Monday, 25 February 2019

Imagined Communities and Omitting Carbon Emissions: Shifting the Discussion On Climate Change

by 



Drawing by Nathaniel St. Clair
I think we need to omit talking about carbon emissions when discussing climate change. This is what I see the mainstream media limit the discussion to. It’s why the Democratic Green New Deal is all the rage these days.
This new deal focuses on two items: carbon emissions and jobs which is what mainstream climate change discussions have always been about. It’s the implicit understanding in mainstream liberal circles about hammering on carbon emissions while keeping up global production. The ultimate oxymoron that no matter what the temperature of the earth is this model will continue to devour all life on the planet.
When a species food source is taken away they starve to death hence why 41% of global insect populations have declined over the past decade. That’s what happens when you devour a living planet for profit all while spraying it with chemicals regardless of how many parts per million of carbon are in the atmosphere.
I understand the Green New Deal would change “American society” but herein lies the problem. Our addiction to Nationalism.
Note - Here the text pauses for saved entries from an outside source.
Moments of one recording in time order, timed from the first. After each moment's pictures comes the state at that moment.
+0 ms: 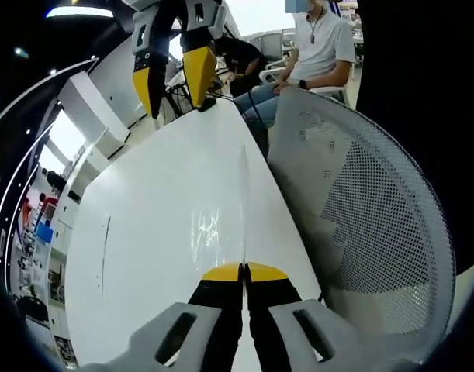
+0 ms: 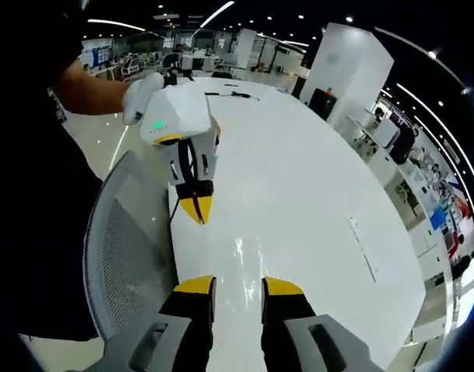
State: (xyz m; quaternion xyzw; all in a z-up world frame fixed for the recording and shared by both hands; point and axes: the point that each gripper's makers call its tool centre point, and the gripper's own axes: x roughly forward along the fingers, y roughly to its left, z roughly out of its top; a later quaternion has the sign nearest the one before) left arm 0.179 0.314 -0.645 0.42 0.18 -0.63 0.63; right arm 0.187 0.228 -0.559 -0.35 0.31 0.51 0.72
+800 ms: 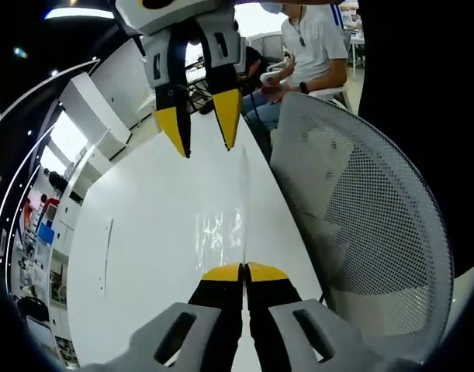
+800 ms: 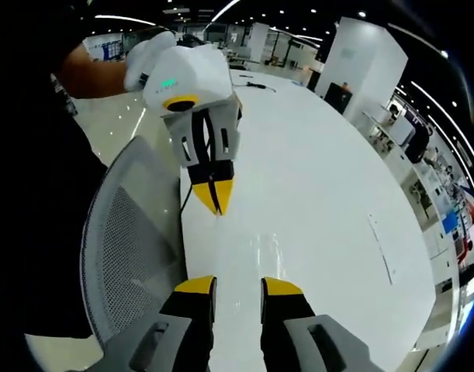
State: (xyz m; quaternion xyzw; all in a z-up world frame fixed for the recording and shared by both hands) left arm 0.181 0.310 -0.638 0.42 0.17 -0.63 0.63; right arm 0.177 0.239 -0.602 -0.36 0.33 0.54 0.69
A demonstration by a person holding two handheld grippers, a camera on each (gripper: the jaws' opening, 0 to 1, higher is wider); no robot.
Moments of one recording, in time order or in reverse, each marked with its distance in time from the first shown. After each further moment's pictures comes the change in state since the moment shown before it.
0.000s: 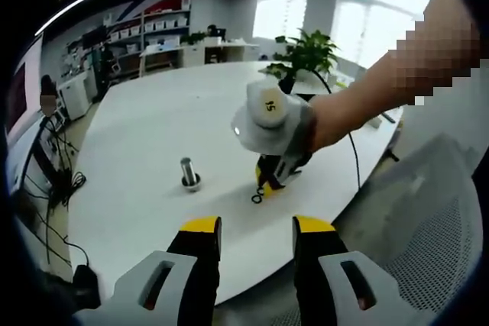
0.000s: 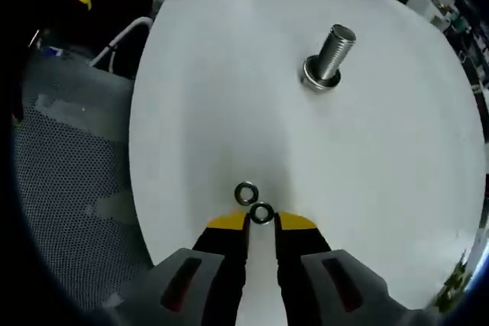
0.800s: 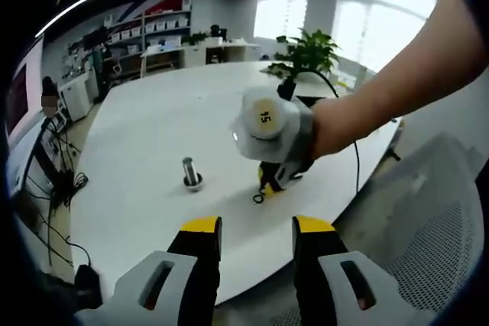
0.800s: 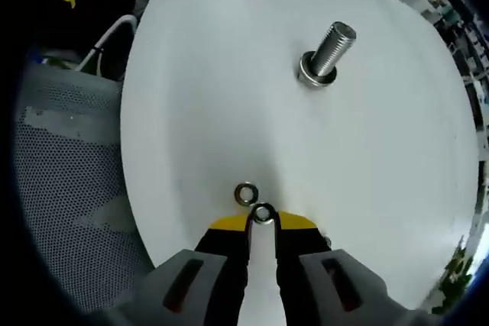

Our addiction to the mass capitalist electronic screen press that lets us imagine and feel like we are part of this big kumbaya American community.
This “imagined community” as Benedict Anderson has called it lets the top 1% of income earners in America garner in 22% of all national income. We must not be identifying and imagining ourselves as Americans especially since this imagined community has no problem expelling millions of its members that we don’t personally know and will never meet which is why the community of America is something we imagine or envision in our minds.
Expulsions from the community are by deportation, mass incarceration, and privatization. The words “private” and “community” are not synonymous with one another. “Private” excludes, exploits, expels, and impoverishes.
Yet this indoctrinated American Nationalism vis-à-vis the American educational system, military, and the mainstream electronic press has made American Nationalism the most dangerous kind of Nationalism in the world.
It’s a Nationalism associated with wealthy patriarchal whiteness, hate, and fear of nonwhites. This is why Trump wants a border wall, more deportations, and more bombing in the Middle East. This is the Nationalism the imagined community called America has been fed for centuries.
There’s a segment of American Nationalists that feel their patriarchal whiteness is under threat by the means of “cultural Marxism”, “multiculturalism”, and “political correctness”. “Cultural Marxism”, “multiculturalism”, and “political correctness” are phrases of infiltration in the mindset of the White Nationalist strain of American Nationalism. They are phrases that bring out the hatred towards leftists and nonwhites. It’s not a coincidence that the Southern Poverty Law Center (SPLC) counted a record number 1,020 hate groups in the United States in 2018.
The reason for this rise of hate? The SPLC points to Far Right ideas permeating in Republican politicians and conservative media. American Nationalism and White Nationalism are courting each other out in the open.
Many segments of society see the deterioration of the western industrial model. Some want answers and some want to hang on to this model for as long as possible. Outcries for answers have been through elections of authoritarian nationalists like Donald Trump, Rodrigo Duterte, Jair Bolsonaro, Benjamin Netanyahu, and Vladimir Putin.
We see the Yellow Vest movement in France as struggle of how to grapple with neoliberalism austerity measures for climate change action. Some in the movement are anarchists and some are far-right nationalists struggling against one another while fighting against a deteriorating planet and living standard.
Why are these things happening? One overlooked reason is that the imagined communities we have been living in are far too large and have gotten far too out of hand and the outcome has been Global Nationalism. The ideal community is a community of 50 to 500 people not tens to hundreds of millions of people because per the 2018 article titled Optimising Human Community Sizes by Robin Dunbar and Richard Sosis:
“when community size exceeds ~500, the rising intensity of social and other stresses threaten community coherence and stability, and cohesion can only be maintained if some mechanism is available to suppress or mitigate these disruptive forces.”
Deviations away from these values (50 to 500 people) resulted in reduced functionality and increased risk of fission which is why a “top-down authoritarian organizational structure” is the historical and present mechanism implemented in the community in an attempt to preserve it.
50 to 500 people preserves longevity and nothing is imagined. These communities are real, people can literally see the entire community before their eyes. It’s not imagined, it’s not authoritative.
Some will say the Green New Deal is a good thing, and at least it gets us popularizing everyday discussions on climate change. I agree with the statement that it gets us talking about climate change but let’s make this talk a good thing and challenge ourselves not to limit the conversation to carbon emissions. As Patrick Farnsworth says, climate change is not just about carbon emissions. Our culture gets in the way of us having the deeper level discussions about how we built a destructive society. It’s an internal reflection we must face.
Next time discussions are had about climate change we must challenge ourselves to omit talk about carbon emissions that will limit the talk to societal preservation and jobs. Let’s permit the deep level climate change conversations about imagined communities, nationalism, production, and profit.